Andreas Stoch und ich haben in der vergangenen Woche in Plankstadt das sanierungsbedürftige Lehrschwimmbecken besichtigt. Hier setzt sich eine Kommune dafür ein, ein Ort zu bleiben, in dem man „Schwimmen lernen kann“. Aber sollte das Land hier nicht unterstützen? Die Bäderallianz hat in dieser Woche gefordert, dass das Land der zunehmenden Bäderschließungen entgegenwirkt und einen Sanierungsfonds für die Kommunen auflegt. Diese Forderung finde ich richtig und ich freue mich, dass wir von der SPD-Landtagsfraktion einen solchen Fonds im Nachtragshaushalt beantragen werden. Es ist unsere Pflicht, dafür zu sorgen, dass unserer Kinder und Jugendlichen schwimmen können.

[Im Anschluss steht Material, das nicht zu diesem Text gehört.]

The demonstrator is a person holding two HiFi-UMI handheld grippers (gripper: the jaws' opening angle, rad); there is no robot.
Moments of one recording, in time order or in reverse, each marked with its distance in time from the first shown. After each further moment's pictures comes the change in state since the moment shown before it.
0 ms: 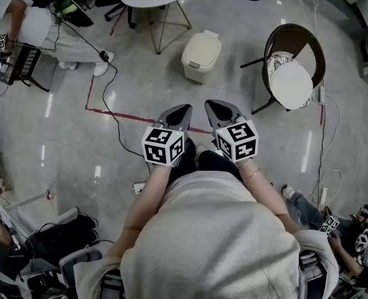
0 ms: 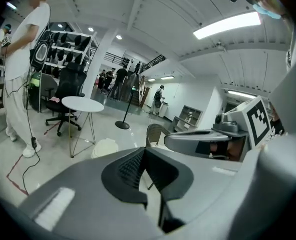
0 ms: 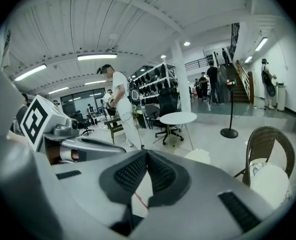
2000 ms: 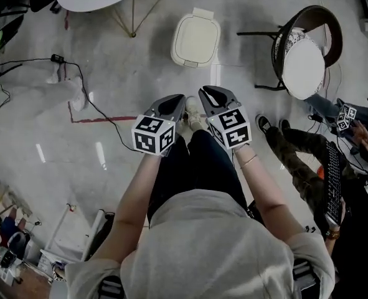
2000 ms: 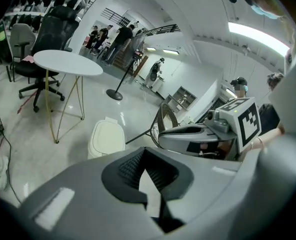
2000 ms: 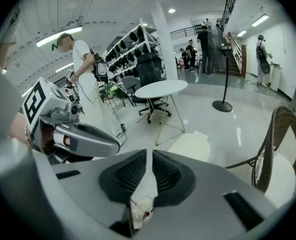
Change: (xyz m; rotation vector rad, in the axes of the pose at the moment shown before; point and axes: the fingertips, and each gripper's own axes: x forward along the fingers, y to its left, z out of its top) left arm 0.222 0.224 0.021 -0.130 0.388 -0.225; right arm 0.275 -0.170 -0.020 0.163 0.330 -0.109
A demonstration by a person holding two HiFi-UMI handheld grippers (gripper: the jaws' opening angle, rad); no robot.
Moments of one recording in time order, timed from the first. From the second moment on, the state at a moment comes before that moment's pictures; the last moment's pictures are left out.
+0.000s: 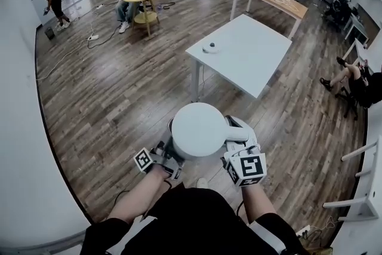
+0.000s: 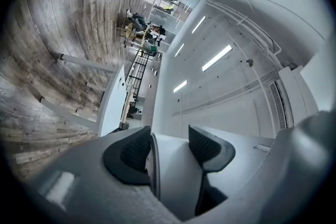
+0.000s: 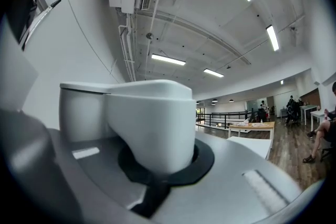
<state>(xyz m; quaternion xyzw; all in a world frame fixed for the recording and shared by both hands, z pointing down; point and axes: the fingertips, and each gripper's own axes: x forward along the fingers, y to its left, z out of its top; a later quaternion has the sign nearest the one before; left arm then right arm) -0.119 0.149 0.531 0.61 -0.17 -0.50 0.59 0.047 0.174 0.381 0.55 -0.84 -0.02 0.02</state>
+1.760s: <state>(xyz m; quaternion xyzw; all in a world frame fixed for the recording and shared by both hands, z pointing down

Grundlage für mehr Sicherheit in unseren Hallen- und Freibädern sowie an Badeseen ist die Schaffung von ausreichend Wasserflächen für den Schwimmunterricht der Schulen und Vereine. Vielen Kommunen fehlt schlichtweg das Geld um ihre Hallen- und Freibäder in Schuss zu halten und einen ordnungsgemäßen Betrieb zu gewährleisten. Hier muss das Land, das über die Finanzmittel verfügt, zur Seite stehen. Schwimmen kann man lernen! Gute Politik kann man machen!

Mit roten Grüßen

 

Euer Daniel

 

Foto der Woche:  wir Mitglieder haben eine wichtige Entscheidung zu treffen. Leni Breymeier oder Lars Castellucci – wer soll unseren Landesverband führen? Am vergangenen Samstag stellten die beiden in der nordbadischen Runde ihre Konzepte vor. Ich habe dieses gute Gespräch gerne moderiert.